● **Exercise**
Please return each of the entries that follow, unchanged in every word.

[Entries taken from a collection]
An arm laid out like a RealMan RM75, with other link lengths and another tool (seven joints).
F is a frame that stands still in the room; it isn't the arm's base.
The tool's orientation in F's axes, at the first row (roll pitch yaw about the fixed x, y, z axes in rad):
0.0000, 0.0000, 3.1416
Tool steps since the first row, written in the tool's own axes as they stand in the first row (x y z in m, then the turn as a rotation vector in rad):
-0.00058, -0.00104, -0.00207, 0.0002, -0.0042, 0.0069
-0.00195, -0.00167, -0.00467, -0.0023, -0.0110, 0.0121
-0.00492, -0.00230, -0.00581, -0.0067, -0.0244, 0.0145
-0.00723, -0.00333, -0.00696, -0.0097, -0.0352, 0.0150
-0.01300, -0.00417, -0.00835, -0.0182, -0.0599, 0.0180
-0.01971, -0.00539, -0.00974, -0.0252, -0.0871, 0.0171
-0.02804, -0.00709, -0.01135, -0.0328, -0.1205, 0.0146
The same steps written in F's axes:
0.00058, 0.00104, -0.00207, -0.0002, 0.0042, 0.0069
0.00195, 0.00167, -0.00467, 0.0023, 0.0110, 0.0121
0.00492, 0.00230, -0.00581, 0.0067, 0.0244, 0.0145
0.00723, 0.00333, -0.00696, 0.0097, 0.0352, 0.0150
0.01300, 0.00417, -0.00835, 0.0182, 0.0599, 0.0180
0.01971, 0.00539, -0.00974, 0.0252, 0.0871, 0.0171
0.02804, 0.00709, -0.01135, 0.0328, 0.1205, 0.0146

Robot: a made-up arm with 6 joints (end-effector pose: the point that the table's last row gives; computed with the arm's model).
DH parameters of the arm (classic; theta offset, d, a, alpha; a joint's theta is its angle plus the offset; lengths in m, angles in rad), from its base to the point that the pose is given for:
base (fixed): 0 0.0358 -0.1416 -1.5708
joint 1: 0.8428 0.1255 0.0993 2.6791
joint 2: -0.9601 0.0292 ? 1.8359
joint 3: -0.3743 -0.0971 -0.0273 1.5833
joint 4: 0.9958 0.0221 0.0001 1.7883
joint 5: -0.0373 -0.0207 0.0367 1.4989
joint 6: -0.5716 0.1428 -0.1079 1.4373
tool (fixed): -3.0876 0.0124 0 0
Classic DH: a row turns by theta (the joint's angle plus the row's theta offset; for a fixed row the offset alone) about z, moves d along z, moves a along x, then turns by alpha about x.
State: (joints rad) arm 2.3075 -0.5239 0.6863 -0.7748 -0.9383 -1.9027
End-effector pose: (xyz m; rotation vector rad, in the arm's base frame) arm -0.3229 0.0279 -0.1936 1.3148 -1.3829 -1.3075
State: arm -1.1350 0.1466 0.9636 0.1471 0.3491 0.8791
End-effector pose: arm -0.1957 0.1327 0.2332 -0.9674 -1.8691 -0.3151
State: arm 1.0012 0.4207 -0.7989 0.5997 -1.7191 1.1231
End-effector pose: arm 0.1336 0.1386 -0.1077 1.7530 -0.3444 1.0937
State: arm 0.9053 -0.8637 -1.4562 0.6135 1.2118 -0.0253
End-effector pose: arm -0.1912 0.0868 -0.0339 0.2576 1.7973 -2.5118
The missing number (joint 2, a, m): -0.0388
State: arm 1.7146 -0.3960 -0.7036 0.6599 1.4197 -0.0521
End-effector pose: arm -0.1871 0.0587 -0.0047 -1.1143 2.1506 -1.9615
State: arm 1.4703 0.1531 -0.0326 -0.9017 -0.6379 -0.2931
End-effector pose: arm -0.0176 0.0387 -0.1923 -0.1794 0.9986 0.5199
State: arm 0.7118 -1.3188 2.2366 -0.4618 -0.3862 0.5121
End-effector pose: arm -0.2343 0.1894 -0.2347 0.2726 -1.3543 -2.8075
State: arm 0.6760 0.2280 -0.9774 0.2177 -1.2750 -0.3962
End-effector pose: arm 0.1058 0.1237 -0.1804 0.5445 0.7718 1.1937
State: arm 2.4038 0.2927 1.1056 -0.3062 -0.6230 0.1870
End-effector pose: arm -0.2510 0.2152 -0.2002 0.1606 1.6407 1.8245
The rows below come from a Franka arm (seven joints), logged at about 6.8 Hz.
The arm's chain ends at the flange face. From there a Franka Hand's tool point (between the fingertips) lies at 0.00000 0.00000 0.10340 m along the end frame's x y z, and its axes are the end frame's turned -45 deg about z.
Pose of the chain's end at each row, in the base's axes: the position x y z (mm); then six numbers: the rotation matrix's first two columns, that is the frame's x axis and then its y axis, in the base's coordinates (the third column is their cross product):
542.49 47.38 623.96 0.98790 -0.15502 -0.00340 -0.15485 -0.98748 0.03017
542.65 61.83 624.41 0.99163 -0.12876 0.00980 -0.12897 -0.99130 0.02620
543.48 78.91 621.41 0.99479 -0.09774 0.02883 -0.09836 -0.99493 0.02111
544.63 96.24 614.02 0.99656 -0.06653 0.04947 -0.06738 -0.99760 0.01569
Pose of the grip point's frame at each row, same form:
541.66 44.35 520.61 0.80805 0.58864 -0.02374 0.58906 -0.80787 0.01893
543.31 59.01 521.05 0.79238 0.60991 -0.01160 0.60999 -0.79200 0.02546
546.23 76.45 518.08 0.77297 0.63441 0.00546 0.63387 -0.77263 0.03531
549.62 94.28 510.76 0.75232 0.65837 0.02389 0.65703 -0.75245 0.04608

● **Solved exercise**
An arm laid out like a RealMan RM75, with other link lengths and another tool (seven joints).
F is a frame that stands still in the room; it isn't the arm's base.
The tool's orientation in F's axes, at the first row (roll pitch yaw about the fixed x, y, z axes in rad):
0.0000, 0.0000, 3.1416
Tool steps since the first row, written in the tool's own axes as they stand in the first row (x y z in m, then the turn as a rotation vector in rad):
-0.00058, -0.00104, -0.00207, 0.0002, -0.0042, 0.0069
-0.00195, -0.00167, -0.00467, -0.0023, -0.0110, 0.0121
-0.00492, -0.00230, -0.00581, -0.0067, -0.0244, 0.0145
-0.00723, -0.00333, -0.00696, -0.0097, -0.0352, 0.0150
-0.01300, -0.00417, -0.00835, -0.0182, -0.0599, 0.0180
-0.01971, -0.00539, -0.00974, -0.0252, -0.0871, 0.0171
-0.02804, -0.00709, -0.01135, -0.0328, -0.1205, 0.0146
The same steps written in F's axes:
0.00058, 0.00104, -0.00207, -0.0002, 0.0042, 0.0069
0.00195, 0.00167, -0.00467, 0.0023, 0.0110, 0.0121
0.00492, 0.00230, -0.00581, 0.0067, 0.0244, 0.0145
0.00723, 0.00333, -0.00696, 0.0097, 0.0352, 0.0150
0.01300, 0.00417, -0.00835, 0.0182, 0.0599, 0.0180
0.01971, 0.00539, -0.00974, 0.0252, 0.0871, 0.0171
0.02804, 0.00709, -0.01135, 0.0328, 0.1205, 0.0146

Robot: a made-up arm with 6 joints (end-effector pose: the point that the table's last row gives; computed with the arm's model).
DH parameters of the arm (classic; theta offset, d, a, alpha; a joint's theta is its angle plus the offset; lengths in m, angles in rad), from its base to the point that the pose is given for:
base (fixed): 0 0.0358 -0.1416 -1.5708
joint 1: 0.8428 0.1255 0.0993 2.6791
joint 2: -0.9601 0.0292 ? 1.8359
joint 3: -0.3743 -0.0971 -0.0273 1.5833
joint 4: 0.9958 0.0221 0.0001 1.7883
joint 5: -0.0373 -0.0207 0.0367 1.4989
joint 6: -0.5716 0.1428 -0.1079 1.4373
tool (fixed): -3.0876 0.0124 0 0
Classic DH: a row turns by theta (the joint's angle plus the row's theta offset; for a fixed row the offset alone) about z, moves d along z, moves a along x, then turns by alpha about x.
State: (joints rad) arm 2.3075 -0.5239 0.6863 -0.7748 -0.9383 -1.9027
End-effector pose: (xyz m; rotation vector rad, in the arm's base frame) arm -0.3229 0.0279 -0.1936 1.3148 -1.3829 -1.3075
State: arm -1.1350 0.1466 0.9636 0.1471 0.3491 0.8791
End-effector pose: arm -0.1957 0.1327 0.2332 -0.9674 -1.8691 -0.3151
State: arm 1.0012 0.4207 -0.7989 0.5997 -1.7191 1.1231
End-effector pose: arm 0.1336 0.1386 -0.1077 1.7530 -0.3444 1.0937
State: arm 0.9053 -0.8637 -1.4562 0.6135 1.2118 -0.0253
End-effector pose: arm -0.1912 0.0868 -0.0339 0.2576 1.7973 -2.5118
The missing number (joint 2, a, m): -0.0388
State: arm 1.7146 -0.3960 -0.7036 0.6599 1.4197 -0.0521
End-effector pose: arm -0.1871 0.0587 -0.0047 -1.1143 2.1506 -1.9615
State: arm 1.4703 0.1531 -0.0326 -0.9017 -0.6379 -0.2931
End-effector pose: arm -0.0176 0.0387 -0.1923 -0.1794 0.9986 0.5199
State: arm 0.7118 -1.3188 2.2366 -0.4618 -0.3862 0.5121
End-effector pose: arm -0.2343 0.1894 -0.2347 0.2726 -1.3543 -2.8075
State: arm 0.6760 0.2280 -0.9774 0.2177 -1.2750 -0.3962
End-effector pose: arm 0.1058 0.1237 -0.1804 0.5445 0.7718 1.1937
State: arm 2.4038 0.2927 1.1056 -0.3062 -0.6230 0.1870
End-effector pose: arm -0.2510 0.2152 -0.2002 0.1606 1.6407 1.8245
The rows below come from a Franka arm (seven joints), logged at about 6.8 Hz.
The arm's chain ends at the flange face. From there a Franka Hand's tool point (between the fingertips) lies at 0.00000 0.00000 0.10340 m along the end frame's x y z, and its axes are the end frame's turned -45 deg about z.
Pose of the chain's end at each row, in the base's axes: the position x y z (mm); then six numbers: the rotation matrix's first two columns, that is the frame's x axis and then its y axis, in the base's coordinates (the third column is their cross product):
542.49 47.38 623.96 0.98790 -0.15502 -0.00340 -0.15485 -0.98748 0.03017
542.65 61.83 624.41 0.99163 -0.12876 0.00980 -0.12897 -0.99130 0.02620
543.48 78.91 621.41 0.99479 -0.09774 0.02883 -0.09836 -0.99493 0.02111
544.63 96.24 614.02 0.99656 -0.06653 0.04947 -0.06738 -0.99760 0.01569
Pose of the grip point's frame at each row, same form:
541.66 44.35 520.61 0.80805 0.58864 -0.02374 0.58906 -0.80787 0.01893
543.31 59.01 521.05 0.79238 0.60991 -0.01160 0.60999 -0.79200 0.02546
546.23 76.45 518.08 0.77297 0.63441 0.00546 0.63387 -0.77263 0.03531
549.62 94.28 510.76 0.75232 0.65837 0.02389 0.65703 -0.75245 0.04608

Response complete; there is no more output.